### WHAT YOU NEED TO DO:
With pictures removed, the data below should be returned exactly.

### DATASET EXCERPT:
┄┄┄┄┄┄┄┄┄┄

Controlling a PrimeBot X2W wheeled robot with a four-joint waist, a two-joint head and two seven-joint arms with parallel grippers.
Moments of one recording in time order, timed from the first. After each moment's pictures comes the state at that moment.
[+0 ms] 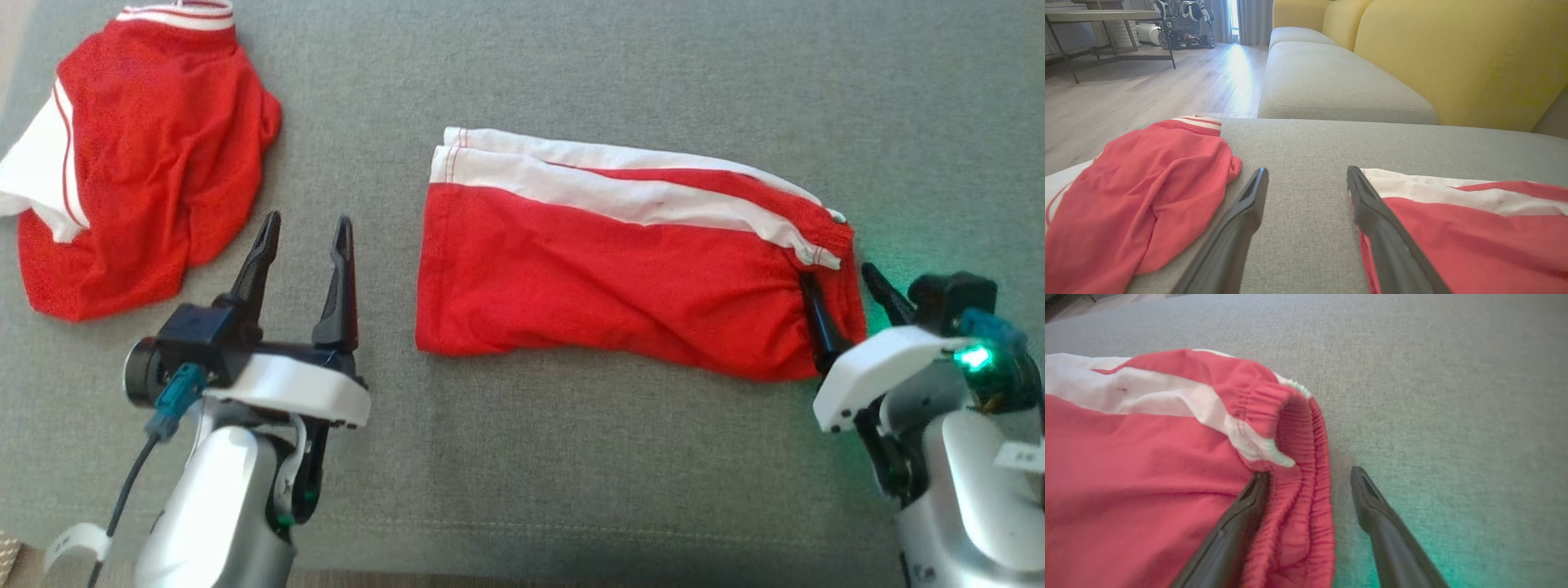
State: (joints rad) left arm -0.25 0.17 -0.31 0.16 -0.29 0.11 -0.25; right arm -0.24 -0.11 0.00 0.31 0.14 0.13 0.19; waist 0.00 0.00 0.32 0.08
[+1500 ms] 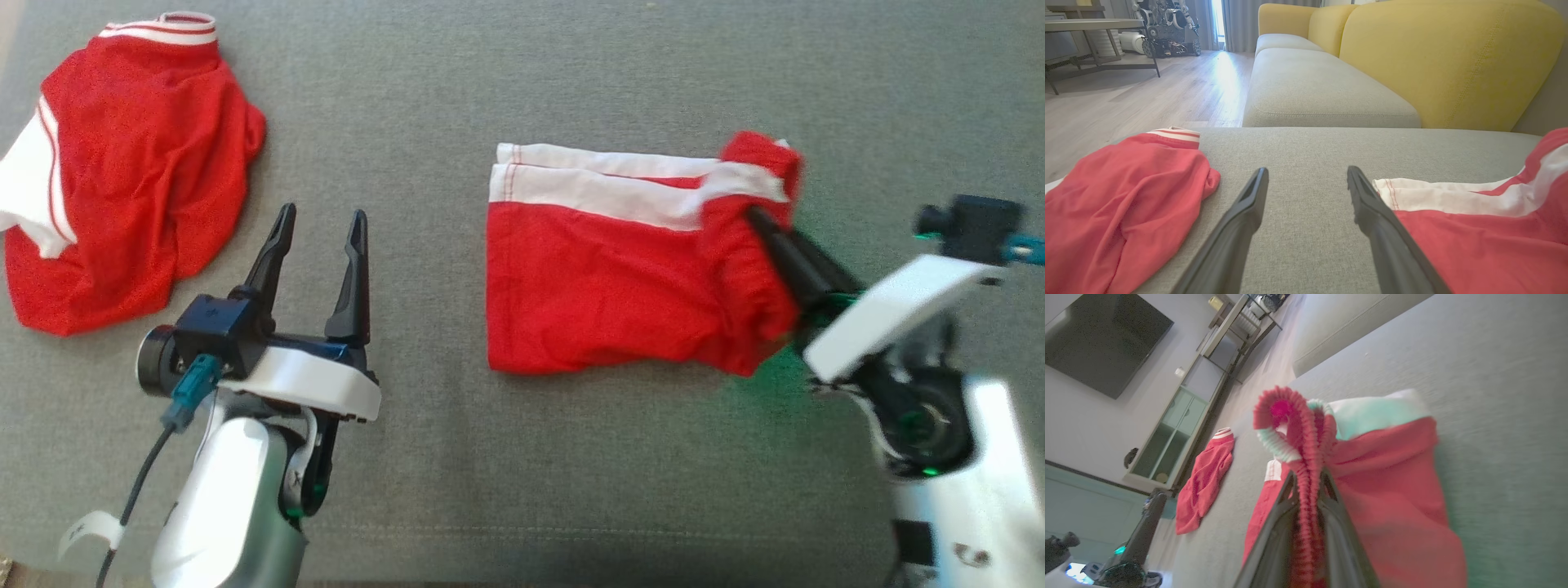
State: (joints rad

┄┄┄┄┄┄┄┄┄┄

### RESULT BELOW:
Controlling a PrimeBot X2W wheeled robot with a four-joint waist, a two-joint head and two seven-joint arms with parallel grippers.
Moments of one recording in time order, timed from the first. After each moment's pictures comes the state at that moment.
[+0 ms] 
State: (joints rad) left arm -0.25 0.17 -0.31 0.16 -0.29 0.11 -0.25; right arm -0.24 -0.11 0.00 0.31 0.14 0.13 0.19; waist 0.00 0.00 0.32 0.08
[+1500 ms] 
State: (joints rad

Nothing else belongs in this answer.